The PAP wants to maintain the votes in this group and does not want it to drop further. This too is a big coefficient variable. They also have the most number of voters (considering the age group from 35 to 55).  

The only non-big coefficient item is young citizens.  If a young voter is a drinker plus smoker, he will be very unhappy with the budget. So do lower income smokers and drinkers. This is also the social media group. Hence, it may even be a negative coefficient.

The linear equation can also be income base.  It can be divided into very low, low, middle and high income groups. The budget is focusing on senior citizens, health care and education. It will benefit the very low, low and middle income citizens – the big coefficient in the eyes of the PAP.    
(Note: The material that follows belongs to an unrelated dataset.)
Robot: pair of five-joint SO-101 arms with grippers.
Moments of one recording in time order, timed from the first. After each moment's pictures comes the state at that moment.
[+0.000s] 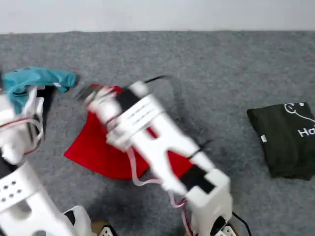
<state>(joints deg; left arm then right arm) -38.0 -43.2 17.4 86.7 -8.9 -49.8 21.6 -24.8 95.3 18.2</state>
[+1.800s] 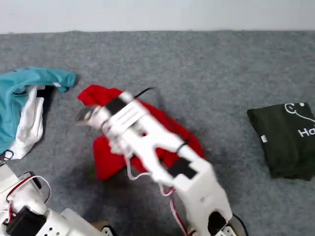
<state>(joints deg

Big coefficient is always the mind of the PAP. Some big coefficient equations work very well in the past but are now not effective anymore.  For example, the GRC system, the fear of losing one or two ministers has helped to retain the votes for the PAP. The town management and the rubbish collection have also frightened many voters. Another one can be the bad mouth tactics and the control of mainstream media.  All these past big coefficients worked very well in the past but face diminishing return or not helpful anymore.   
The principle of the PAP is based on “no free lunch”. They are now moving to the left and claim to be socialists. Why are they doing this? Their model thinking tells them a social budget will lead to big coefficient effect and so they can maintain the voting share at 60%.
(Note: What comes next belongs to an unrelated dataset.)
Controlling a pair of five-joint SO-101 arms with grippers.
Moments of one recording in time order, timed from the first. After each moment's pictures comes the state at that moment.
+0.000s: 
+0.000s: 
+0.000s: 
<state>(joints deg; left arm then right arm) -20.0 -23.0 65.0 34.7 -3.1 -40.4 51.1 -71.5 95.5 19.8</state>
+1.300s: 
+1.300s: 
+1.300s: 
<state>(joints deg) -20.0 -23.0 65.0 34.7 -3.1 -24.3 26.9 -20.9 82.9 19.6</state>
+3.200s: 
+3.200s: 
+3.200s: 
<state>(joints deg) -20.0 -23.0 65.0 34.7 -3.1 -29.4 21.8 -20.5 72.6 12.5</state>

But is this a new reality? Is “Achieving quality growth and an inclusive society go hand in hand” as claimed in the budget a new reality?

New reality

It may not be fair to say that the PAP fails to recognise the new reality.  They have introduced SG Conversation. They even try to engage in social media. They try to build more HDB flats and cool down the property market. It looks like they can’t find the big coefficient in the Conversation and in the Internet. Hence, they have to go back to the tradition way – media control, social mobility and basic healthcare, education, targeted wages, and caring the olds.

So what really is the new reality? Some may not even emerge.  Social media can be one.  The population issue, the employment issue, the HDB issue even the frequent breakdown of MRT can also be a new reality. The strike, the riot and the FT (foreign talents) issue are also possible new realities.
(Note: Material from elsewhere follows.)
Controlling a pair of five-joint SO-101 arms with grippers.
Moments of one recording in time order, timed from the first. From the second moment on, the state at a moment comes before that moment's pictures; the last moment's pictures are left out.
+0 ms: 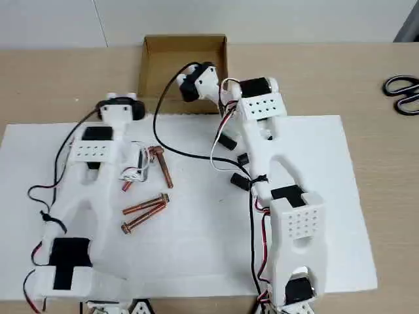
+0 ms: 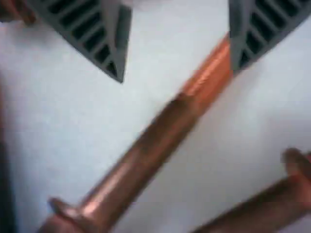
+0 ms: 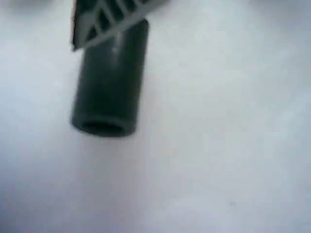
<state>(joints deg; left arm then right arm) -4.5 0.7 22.6 73.8 5.1 -17.2 35.9 -35.7 78.7 40.5</state>
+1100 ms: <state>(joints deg) -12.0 0.4 22.6 72.5 6.3 -19.6 46.3 -37.5 78.8 40.5</state>
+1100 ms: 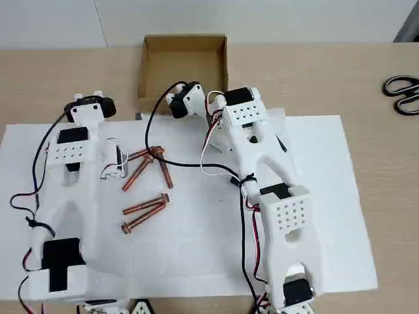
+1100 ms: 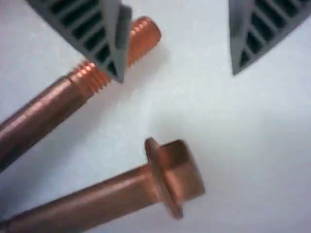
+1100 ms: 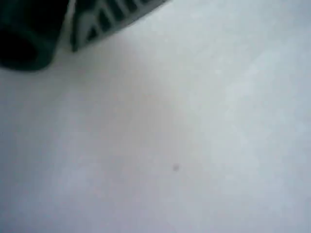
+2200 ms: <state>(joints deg) -12.0 0.4 24.0 71.3 6.5 -16.5 49.8 -59.3 95.6 30.6</state>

People’s expectation is changing and external environment can also contribute to the new reality.  Thailand, Ukraine, Malaysia and many other events outside Singapore are giving confusing realities.  But if a conflict can be solved by voting in a peaceful way, why don’t Singaporeans give it a try?  These external realities may help or hurt the PAP.  The recent PAP’s strong reaction on the naming of Indonesia navy ship shows they also want to try the new reality.  The new low ranking of press freedom in Singapore is another proven reality of media control here.

Some new realities may even come from the social budget.  For example the health care for pioneer generations, it looks like they will pay nothing. However, MediSheild is a co-finance insurance scheme.  We need to know more details and how it works.  Perhaps, all the realities of the social budget in 2014 and 2015 will only be revealed after the next General Election.

Technical or behavior  

Big coefficient vs. new reality can also be seen as technical analysis vs. behavior-led outcome. In economics or finance, there is now more awareness of the role of behavior (e.g. psychology) in predicting economic performance or stock market movements.

A change or sudden change of behavior is just like the new reality. We are not able to predict and forecast the new reality or behavior accurately in advance.  For the PAP, the best hope is still big coefficient and technical analysis. This model has past evidence to support and can be calculated within the box.

For the oppositions, it is new reality and behavior that will give them a breakthrough.  The lower the basic supporting interception, the more new realities and behavior changes are needed.

So, what do you think? Can the election budget save the PAP? Is 60% still a reality? If not, what will be the new reality?